┌─ Working data

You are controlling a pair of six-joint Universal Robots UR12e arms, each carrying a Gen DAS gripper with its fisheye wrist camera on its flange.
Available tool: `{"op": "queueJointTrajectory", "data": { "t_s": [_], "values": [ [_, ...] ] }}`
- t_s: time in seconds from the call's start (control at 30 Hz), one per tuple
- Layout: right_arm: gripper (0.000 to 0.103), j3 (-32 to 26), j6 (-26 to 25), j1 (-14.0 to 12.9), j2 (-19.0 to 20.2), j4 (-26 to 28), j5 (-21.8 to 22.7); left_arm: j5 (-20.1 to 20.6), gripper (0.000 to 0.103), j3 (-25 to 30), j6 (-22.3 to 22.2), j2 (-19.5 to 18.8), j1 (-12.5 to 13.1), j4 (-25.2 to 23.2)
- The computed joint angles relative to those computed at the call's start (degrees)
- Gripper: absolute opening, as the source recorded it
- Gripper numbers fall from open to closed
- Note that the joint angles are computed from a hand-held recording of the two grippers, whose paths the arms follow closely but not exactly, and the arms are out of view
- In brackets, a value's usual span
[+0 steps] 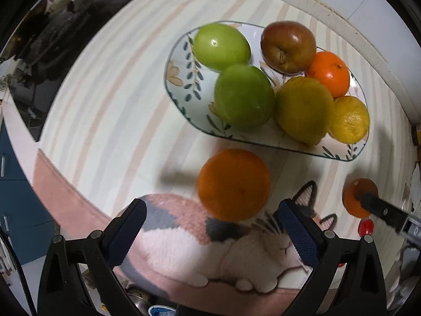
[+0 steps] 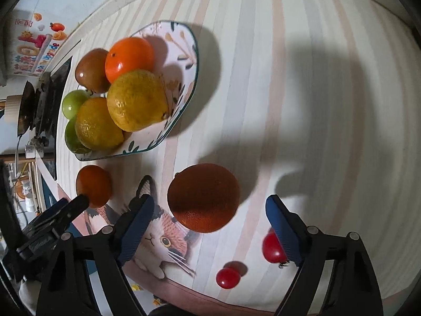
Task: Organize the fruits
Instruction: 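Grasp an orange with the left tool while the right tool grasps the other orange, then place both oranges on the floral plate and open both tools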
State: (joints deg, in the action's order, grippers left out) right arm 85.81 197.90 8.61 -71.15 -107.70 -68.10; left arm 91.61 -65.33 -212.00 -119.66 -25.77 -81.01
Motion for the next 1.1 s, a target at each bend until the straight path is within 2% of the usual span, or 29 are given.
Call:
{"op": "queueJointTrajectory", "data": {
  "t_s": [0.03,0.1,0.13,0.23,0.27,0.3,0.5,0.67,0.83,0.97,1.1],
  "values": [
    [0.08,0.05,-0.11,0.11,0.18,-0.17,0.17,-0.22,0.1,-0.26,0.22,-0.1,0.07,0.87],
    [0.072,-0.13,-0.93,0.46,0.63,-0.09,0.3,-0.24,0.087,-0.62,0.56,-0.27,0.12,2.0],
    [0.067,-0.32,-1.37,0.63,0.77,0.2,0.25,-1.41,0.086,-0.99,0.85,-0.27,0.34,2.84],
    [0.061,-0.83,-2.3,1.41,1.4,0.21,-1.0,-3.32,0.073,-1.5,1.76,-0.23,0.54,4.49],
    [0.06,-0.79,-2.55,1.55,1.44,-0.21,-1.2,-3.84,0.065,-1.53,2.28,-0.22,0.51,4.79],
    [0.06,-0.93,-2.63,1.7,1.59,-0.31,-1.32,-3.93,0.063,-1.58,2.43,-0.19,0.37,4.94],
    [0.059,-2.44,-3.91,2.59,2.04,0.06,-2.68,-3.15,0.062,-1.98,2.2,0.6,0.04,3.62],
    [0.059,-3.05,-3.64,2.2,1.09,-1.44,-1.54,-4.85,0.062,-3.41,-0.1,3.1,1.26,4.63],
    [0.059,-5.25,-3.3,1.7,1.19,-3.18,-0.82,-3.87,0.062,-3.68,-0.97,4.71,2.91,7.22],
    [0.059,-7.97,-3.22,1.11,2.3,-3.61,-1.16,-3.04,0.062,-0.1,-0.87,2.47,4.32,7.03],
    [0.059,-12.9,-3.18,0.49,5.6,-2.63,-2.34,-3.68,0.062,2.78,-0.68,-0.19,5.39,5.63]
  ]
}}
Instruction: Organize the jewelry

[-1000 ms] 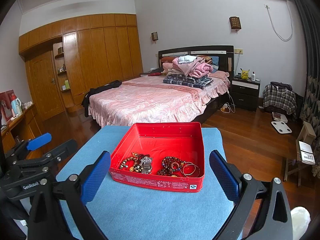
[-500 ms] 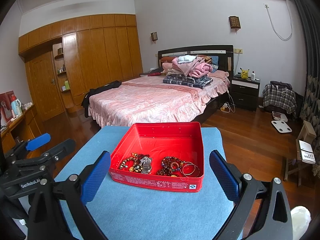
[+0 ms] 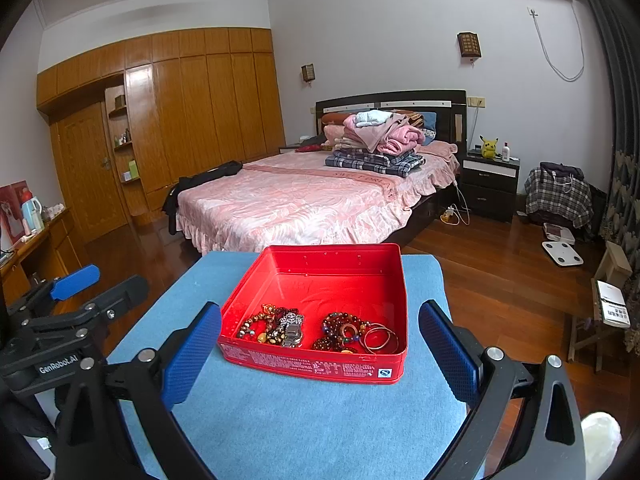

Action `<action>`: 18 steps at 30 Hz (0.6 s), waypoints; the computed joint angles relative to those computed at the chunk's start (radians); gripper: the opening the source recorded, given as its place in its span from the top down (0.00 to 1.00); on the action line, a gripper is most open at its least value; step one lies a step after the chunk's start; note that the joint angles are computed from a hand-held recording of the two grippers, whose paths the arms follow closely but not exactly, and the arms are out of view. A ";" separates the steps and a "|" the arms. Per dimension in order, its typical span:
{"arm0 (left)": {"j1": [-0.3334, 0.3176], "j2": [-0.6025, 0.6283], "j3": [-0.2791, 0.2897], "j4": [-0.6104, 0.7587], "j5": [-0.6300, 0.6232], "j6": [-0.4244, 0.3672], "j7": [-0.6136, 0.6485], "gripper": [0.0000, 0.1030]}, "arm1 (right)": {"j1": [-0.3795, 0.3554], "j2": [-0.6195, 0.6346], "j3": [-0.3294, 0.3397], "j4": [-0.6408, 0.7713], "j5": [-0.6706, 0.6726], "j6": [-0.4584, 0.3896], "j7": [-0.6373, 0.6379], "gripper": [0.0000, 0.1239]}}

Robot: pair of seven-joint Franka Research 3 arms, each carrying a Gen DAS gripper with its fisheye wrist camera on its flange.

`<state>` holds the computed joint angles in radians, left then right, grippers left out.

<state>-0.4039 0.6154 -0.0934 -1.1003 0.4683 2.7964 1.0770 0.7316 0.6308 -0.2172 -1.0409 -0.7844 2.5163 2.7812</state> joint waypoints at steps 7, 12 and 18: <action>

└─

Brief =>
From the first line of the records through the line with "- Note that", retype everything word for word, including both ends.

Result =>
You are controlling a pair of six-joint Universal Robots UR12e arms, each carrying a Gen DAS gripper with its fisheye wrist camera on its flange.
Available tool: `{"op": "queueJointTrajectory", "data": { "t_s": [_], "values": [ [_, ...] ] }}`
- t_s: time in seconds from the call's start (control at 30 Hz), one per tuple
- Layout: right_arm: gripper (0.000 to 0.103), j3 (-32 to 26), j6 (-26 to 25), j1 (-14.0 to 12.9), j2 (-19.0 to 20.2), j4 (-26 to 28), j5 (-21.8 to 22.7); left_arm: j5 (-20.1 to 20.6), gripper (0.000 to 0.103), j3 (-25 to 30), j6 (-22.3 to 22.2), j2 (-19.5 to 18.8), j1 (-12.5 to 13.1), j4 (-25.2 to 23.2)
- The computed joint angles relative to those computed at the call's start (degrees)
- Gripper: absolute opening, as the source recorded it
- Gripper numbers fall from open to closed
- Note that the joint angles are computed from a hand-held recording of the two grippers, whose paths the arms follow closely but not exactly, and the arms are out of view

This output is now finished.